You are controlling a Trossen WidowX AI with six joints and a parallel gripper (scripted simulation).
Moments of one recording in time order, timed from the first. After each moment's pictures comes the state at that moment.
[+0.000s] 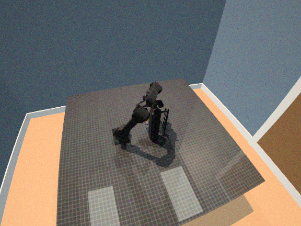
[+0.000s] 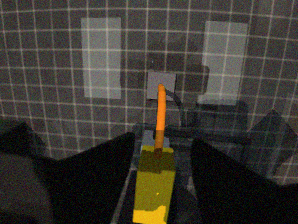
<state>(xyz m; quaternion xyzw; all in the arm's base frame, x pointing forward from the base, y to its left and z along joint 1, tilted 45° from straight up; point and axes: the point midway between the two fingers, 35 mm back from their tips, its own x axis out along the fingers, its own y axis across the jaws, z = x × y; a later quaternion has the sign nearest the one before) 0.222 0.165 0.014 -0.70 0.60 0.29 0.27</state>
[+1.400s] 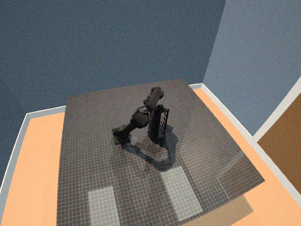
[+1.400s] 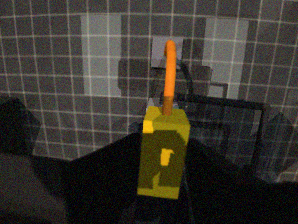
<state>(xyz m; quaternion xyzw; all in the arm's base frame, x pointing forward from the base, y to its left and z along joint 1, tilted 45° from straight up) 0.223 0.131 0.031 -0.70 0.60 0.29 0.27</state>
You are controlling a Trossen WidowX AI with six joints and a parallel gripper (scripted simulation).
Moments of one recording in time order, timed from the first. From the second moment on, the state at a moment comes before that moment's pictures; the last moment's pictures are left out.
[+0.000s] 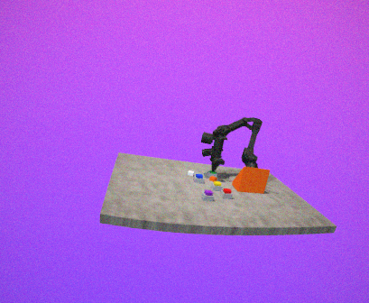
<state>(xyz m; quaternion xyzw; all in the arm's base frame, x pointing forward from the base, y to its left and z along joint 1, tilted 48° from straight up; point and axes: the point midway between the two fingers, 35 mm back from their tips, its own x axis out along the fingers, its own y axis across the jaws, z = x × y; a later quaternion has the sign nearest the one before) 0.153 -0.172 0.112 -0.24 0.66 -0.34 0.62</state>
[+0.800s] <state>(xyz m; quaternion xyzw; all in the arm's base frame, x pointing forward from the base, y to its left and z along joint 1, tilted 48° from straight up) 0.186 -0.134 0.124 -0.22 0.65 -0.33 0.64</state>
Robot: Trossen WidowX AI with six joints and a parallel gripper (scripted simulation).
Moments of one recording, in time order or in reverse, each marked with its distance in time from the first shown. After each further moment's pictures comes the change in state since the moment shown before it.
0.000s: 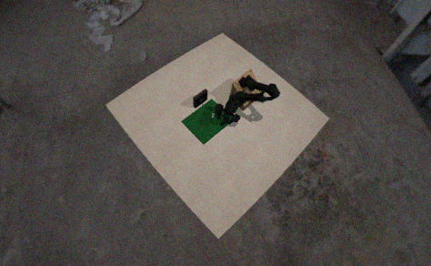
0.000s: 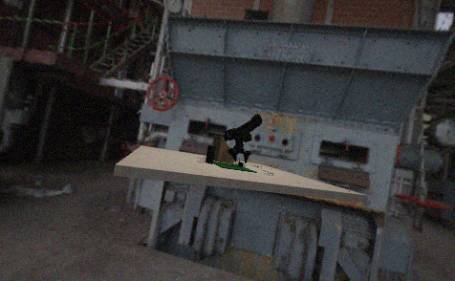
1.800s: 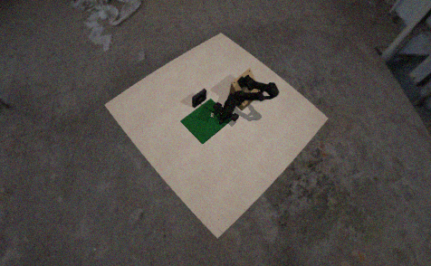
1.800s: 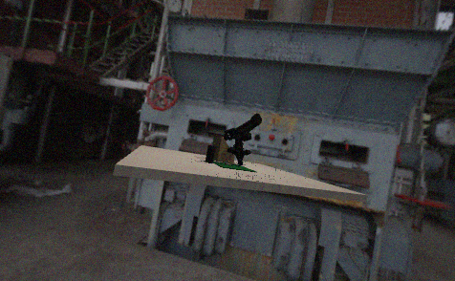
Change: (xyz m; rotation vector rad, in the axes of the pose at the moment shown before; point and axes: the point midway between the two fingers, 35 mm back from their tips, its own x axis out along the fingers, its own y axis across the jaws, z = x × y) arm -0.004 0.005 0.000 0.011 -0.016 0.015
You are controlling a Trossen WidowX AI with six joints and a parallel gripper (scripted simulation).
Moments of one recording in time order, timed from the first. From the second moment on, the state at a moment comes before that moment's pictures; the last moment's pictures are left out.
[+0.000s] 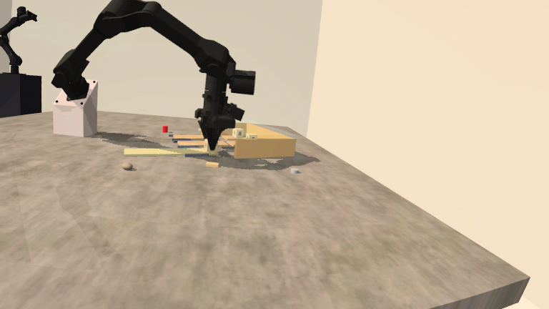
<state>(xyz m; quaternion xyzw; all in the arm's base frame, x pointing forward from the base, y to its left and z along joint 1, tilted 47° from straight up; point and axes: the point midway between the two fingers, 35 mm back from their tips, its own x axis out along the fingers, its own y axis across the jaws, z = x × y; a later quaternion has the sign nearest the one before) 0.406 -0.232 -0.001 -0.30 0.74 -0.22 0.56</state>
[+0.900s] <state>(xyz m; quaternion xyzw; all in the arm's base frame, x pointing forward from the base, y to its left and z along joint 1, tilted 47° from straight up) 0.351 -0.177 0.018 -0.31 0.74 -0.22 0.56</state>
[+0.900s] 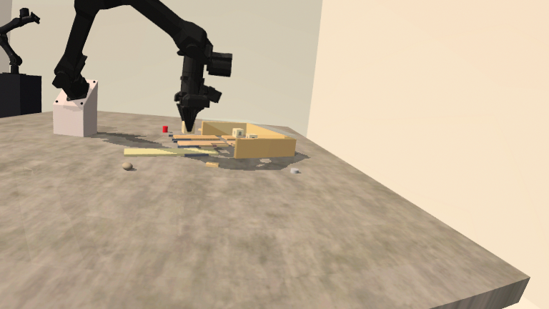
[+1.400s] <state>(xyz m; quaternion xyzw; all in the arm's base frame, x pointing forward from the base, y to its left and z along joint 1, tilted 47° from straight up) 0.304 -0.157 0.011 -0.31 0.74 -0.22 0.55</state>
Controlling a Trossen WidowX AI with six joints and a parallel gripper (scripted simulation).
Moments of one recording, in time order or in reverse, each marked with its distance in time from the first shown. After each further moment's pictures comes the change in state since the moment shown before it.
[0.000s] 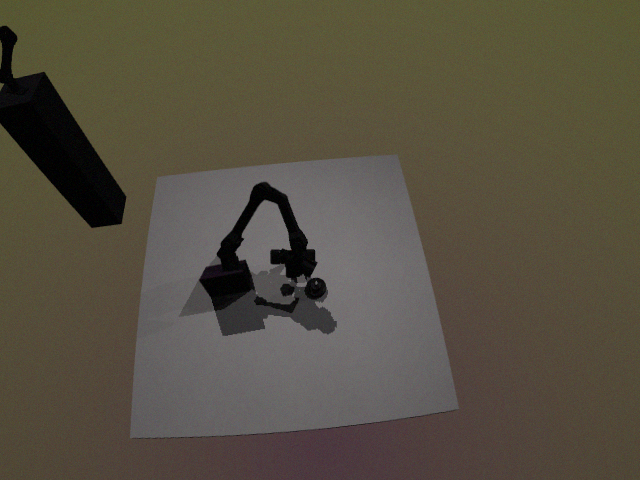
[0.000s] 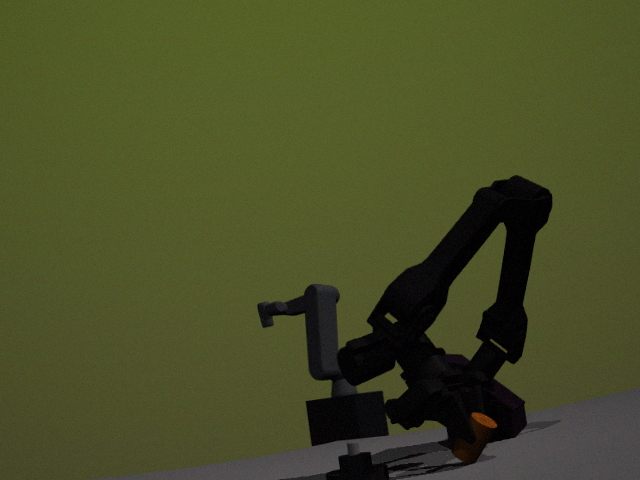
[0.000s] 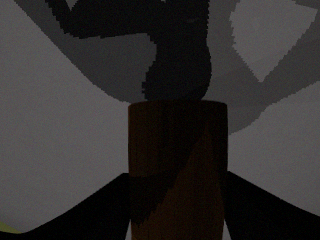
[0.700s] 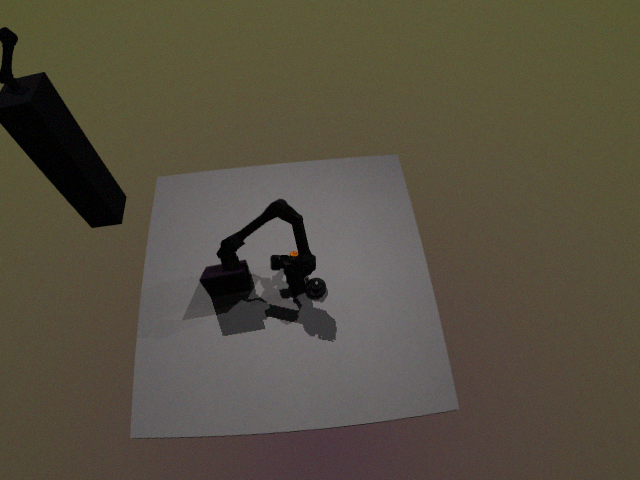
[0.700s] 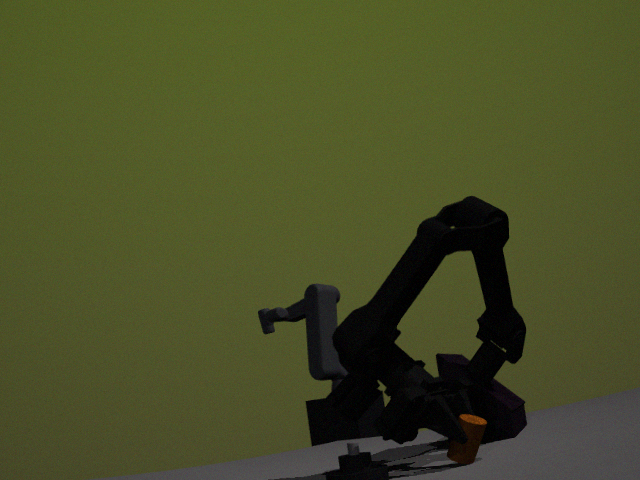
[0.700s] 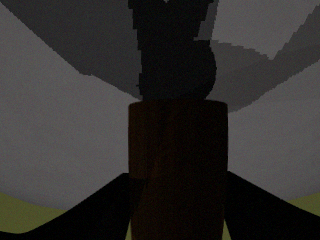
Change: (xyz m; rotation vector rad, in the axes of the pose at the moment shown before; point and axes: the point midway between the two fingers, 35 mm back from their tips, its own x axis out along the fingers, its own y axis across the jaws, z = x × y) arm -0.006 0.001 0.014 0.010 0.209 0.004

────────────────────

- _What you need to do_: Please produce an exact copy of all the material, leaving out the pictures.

- _Solution for this problem_:
You are controlling a Trossen WidowX AI with six joints and a parallel gripper (scripted simulation).
Moments of one recording in time order, timed from the first. After each moment's pictures comes the state at that moment.
[+0.000s] 
[+0.000s] 
<state>(xyz m; quaternion xyzw; all in the arm's base frame, x pointing forward from the base, y to its left and z along joint 1, tilted 45° from straight up; point and axes: the point midway between the two fingers, 35 mm back from their tips, its own x axis out along the fingers, its own y axis across the jaws, z = x × y; a later quaternion has the sign nearest the one before) 0.222 0.165 0.014 -0.70 0.60 0.29 0.27</state>
[+1.400s] 
[+1.400s] 
<state>(xyz m; quaternion xyzw; all in the arm's base frame, x pointing forward from the base, y to its left and z along joint 1, tilted 45° from straight up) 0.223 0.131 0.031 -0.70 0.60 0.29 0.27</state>
You are controlling a Trossen WidowX AI with six joints and a parallel gripper (scripted simulation).
Moments of one recording in time order, timed from the first. From the second moment on, the state at a moment comes before that moment's pictures; the last moment's pictures are left out.
[+0.000s] 
<state>(xyz m; quaternion xyzw; all in the arm's base frame, x pointing forward from the base, y to its left and z along joint 1, tilted 48° from straight up; point and axes: the point midway between the two fingers, 35 mm back from their tips, its own x axis out along the fingers, its own y axis across the jaws, z = x × y; a later quaternion has the sign nearest the one before) 0.153 -0.172 0.112 -0.24 0.66 -0.34 0.62</state>
[+0.800s] <state>(xyz m; quaternion xyzw; all in the arm's base frame, x pointing forward from the base, y to its left and z along joint 1, tilted 48° from straight up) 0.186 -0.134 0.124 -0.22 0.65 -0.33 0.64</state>
Robot: Trossen WidowX AI with six joints and a parallel gripper (scripted simulation).
Moments of one recording, in time order or in reverse, each marked with its distance in time from the first shown. After each further moment's pictures comes the change in state since the moment shown before it.
0.000s: 
0.000s: 
1.800s: 
1.800s: 
Change: (xyz m; rotation vector rad, in the axes of the pose at the moment shown before; point and axes: the point midway between the two fingers, 35 mm back from their tips, its own x axis out along the fingers, its own y axis across the jaws, z = x × y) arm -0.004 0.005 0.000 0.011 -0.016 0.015
You are controlling a Trossen WidowX AI with six joints and a parallel gripper (scripted simulation).
Moments of one recording in time order, timed from the first. From the second moment on, the state at a moment comes before that moment's pictures; the last moment's pictures are left out.
[+0.000s] 
<state>(xyz m; quaternion xyzw; all in the arm's base frame, x pointing forward from the base, y to its left and z along joint 1, tilted 47° from straight up; point and axes: the point midway between the two fingers, 35 mm back from their tips, its own x axis out along the fingers, its own y axis across the jaws, z = x × y; a later quaternion has the sign nearest the one before) 0.406 -0.232 -0.001 -0.30 0.74 -0.22 0.56</state>
[+0.900s] <state>(xyz m; quaternion xyzw; all in the arm's base frame, x pointing forward from the base, y to its left and z along joint 1, tilted 47° from straight up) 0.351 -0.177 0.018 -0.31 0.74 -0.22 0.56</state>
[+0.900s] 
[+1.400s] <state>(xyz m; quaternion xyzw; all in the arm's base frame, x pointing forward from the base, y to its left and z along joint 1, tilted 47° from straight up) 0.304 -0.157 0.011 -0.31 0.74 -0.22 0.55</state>
Controlling a Trossen WidowX AI with six joints and a parallel gripper (scripted simulation).
Moments of one recording, in time order or in reverse, each marked with its distance in time from the first shown. After each further moment's pictures comes the change in state since the moment shown before it.
[0.000s] 
[0.000s] 
[0.000s] 
[0.700s] 
[0.700s] 
[0.700s] 
Change: (xyz m; rotation vector rad, in the axes of the pose at the moment shown before; point and axes: the point midway between the two fingers, 35 mm back from their tips, its own x axis out along the fingers, its own y axis across the jaws, z = x × y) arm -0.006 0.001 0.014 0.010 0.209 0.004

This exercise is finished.